What the task asks | From the line containing "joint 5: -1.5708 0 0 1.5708" down to the last line of the data, output each line word for word and include nothing else.

Given data |
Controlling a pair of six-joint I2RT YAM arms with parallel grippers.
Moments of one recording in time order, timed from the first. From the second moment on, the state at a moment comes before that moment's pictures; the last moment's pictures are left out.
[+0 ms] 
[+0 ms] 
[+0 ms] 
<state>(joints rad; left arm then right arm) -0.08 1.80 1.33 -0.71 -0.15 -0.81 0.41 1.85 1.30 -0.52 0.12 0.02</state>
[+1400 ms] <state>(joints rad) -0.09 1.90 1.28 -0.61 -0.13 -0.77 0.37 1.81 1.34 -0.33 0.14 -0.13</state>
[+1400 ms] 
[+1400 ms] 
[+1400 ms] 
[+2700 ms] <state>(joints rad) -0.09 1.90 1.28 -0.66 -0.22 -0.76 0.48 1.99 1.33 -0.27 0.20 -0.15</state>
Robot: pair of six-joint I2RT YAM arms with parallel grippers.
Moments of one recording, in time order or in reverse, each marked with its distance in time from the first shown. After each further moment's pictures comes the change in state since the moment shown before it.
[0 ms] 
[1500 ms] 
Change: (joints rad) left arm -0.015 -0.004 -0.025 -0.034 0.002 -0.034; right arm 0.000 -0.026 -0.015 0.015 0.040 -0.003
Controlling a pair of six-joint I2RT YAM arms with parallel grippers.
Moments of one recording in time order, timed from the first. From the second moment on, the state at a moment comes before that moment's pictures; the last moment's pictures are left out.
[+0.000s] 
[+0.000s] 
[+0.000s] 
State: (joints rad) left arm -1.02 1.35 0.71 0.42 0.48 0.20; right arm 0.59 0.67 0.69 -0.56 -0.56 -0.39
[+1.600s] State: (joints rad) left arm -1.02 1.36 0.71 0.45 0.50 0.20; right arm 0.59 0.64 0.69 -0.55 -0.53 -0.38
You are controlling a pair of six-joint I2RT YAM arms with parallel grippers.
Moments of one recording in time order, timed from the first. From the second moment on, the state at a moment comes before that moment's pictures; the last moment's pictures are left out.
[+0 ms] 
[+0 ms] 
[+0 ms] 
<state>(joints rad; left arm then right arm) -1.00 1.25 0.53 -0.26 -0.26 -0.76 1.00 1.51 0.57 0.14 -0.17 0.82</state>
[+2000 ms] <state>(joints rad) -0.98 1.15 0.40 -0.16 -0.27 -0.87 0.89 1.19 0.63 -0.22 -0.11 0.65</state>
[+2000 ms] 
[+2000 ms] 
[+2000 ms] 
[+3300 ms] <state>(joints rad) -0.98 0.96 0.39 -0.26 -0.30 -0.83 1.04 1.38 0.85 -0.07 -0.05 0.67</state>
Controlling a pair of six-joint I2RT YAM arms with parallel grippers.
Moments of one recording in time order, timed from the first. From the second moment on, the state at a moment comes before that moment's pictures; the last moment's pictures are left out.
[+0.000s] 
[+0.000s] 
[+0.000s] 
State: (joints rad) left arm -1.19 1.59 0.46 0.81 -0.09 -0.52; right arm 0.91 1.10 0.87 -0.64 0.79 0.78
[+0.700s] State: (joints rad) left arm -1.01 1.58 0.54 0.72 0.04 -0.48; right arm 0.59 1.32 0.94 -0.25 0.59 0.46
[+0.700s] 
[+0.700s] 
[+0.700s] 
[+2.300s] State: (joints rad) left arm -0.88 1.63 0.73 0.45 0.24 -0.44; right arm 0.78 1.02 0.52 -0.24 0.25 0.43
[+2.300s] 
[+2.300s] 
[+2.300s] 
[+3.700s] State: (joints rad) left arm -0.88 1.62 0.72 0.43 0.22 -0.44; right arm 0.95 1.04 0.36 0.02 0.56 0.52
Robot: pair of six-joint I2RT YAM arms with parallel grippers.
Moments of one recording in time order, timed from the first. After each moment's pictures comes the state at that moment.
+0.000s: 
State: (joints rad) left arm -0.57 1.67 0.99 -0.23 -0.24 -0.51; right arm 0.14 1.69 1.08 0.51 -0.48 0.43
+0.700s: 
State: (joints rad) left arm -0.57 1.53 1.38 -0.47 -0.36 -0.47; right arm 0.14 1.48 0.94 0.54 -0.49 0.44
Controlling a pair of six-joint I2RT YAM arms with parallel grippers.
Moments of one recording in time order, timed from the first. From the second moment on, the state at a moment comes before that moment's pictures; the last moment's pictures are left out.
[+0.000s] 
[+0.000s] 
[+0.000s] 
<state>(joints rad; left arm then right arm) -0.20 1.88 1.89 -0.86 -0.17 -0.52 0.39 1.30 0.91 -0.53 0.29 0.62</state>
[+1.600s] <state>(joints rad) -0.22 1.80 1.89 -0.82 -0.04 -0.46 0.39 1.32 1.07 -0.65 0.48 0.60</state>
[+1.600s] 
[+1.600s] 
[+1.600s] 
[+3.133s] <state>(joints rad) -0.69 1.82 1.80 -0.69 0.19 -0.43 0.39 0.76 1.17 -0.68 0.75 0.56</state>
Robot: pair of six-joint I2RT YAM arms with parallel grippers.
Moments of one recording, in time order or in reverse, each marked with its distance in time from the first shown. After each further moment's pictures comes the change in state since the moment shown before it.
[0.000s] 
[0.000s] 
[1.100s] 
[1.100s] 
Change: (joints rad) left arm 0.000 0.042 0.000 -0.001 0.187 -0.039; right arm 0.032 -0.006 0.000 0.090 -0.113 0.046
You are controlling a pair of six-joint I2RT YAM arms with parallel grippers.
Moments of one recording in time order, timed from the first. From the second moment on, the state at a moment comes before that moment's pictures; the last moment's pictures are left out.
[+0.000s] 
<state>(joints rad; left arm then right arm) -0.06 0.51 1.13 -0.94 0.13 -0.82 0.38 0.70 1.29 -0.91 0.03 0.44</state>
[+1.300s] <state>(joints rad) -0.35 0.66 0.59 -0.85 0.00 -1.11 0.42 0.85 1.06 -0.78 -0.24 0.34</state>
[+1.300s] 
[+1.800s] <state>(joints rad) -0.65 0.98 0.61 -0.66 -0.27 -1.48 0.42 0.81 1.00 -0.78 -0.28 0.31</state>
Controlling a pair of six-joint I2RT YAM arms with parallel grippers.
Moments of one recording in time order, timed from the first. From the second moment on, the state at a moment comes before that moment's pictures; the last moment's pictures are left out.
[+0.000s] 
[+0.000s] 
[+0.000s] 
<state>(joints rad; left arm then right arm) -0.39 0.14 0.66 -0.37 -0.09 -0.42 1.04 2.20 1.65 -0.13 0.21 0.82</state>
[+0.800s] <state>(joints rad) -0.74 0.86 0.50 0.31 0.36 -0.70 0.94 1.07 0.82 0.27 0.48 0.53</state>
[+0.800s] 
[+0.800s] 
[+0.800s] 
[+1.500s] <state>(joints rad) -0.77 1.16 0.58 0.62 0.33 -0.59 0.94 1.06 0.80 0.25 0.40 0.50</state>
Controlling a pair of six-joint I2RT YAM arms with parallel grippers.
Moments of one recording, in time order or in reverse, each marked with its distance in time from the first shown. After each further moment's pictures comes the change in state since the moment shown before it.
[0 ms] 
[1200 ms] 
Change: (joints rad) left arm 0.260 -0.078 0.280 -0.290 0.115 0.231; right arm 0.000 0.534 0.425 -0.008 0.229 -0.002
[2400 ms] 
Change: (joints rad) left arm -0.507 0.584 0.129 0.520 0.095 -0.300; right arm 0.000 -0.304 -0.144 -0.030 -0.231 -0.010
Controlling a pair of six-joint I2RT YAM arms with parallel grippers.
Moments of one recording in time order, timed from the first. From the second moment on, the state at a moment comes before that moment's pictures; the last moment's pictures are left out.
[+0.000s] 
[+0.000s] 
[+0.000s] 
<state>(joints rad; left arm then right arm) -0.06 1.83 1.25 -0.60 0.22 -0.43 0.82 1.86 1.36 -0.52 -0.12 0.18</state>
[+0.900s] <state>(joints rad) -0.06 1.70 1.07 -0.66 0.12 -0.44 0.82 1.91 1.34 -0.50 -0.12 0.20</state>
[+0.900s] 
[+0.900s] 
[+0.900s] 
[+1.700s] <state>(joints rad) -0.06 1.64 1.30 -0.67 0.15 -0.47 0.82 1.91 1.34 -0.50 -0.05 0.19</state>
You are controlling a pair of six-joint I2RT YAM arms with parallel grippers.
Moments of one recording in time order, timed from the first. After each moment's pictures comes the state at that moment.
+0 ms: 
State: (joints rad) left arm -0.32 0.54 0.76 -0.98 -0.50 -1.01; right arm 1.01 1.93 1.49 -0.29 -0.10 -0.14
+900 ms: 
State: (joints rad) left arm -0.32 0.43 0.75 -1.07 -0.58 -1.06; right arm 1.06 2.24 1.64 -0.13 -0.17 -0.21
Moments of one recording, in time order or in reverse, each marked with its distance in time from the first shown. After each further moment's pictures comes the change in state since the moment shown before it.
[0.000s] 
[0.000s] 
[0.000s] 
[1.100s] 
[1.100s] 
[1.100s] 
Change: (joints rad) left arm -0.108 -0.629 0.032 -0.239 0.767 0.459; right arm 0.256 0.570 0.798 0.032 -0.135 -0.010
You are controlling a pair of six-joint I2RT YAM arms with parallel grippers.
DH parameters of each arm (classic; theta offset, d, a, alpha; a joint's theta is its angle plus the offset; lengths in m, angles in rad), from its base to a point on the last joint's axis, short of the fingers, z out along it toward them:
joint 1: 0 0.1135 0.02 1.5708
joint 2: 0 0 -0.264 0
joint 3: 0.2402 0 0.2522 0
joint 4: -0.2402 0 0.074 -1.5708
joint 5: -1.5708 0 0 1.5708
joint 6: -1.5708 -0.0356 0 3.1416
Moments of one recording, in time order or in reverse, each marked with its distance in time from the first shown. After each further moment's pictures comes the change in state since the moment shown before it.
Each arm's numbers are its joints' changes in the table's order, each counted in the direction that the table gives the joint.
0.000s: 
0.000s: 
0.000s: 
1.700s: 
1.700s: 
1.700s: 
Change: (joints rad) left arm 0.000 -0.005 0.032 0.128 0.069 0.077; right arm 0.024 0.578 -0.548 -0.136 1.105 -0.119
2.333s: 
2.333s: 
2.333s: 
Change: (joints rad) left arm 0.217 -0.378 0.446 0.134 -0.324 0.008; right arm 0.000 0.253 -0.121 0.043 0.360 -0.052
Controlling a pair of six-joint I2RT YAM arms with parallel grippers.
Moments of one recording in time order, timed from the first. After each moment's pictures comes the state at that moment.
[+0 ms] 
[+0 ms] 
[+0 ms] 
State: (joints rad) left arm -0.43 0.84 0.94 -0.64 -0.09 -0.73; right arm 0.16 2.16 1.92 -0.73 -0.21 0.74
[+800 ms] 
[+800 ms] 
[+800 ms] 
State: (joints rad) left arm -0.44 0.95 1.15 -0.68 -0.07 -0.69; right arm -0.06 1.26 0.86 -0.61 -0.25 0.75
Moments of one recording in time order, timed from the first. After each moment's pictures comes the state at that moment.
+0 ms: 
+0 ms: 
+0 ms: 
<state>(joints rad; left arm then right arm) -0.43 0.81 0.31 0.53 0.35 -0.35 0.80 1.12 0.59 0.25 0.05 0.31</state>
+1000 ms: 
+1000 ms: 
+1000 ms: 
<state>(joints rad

Output for this task |
joint 5: -1.5708 0 0 1.5708
joint 6: -1.5708 -0.0356 0 3.1416
Moments of one recording, in time order or in reverse, each marked with its distance in time from the first shown. After each further moment's pictures comes the change in state since the moment shown before it.
Each arm's numbers are its joints' changes in the table's order, each counted in the direction that the table gives the joint.
0.000s: 
0.000s: 
0.000s: 
1.700s: 
1.700s: 
1.700s: 
Change: (joints rad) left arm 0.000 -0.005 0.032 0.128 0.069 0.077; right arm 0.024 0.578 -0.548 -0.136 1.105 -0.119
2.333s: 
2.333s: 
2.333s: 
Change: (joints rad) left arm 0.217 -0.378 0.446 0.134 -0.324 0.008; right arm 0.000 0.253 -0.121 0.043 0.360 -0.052
Controlling a pair of six-joint I2RT YAM arms with parallel grippers.
Moments of one recording in time order, timed from the first. After each moment's pictures comes the state at that moment.
[+0 ms] 
[+0 ms] 
[+0 ms] 
State: (joints rad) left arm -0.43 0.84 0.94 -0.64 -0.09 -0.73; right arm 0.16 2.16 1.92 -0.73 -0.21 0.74
[+800 ms] 
[+800 ms] 
[+800 ms] 
State: (joints rad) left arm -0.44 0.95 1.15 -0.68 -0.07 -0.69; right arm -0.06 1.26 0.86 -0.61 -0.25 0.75
Moments of one recording in time order, timed from the first. After each moment's pictures comes the state at that moment.
+0 ms: 
+0 ms: 
+0 ms: 
<state>(joints rad; left arm then right arm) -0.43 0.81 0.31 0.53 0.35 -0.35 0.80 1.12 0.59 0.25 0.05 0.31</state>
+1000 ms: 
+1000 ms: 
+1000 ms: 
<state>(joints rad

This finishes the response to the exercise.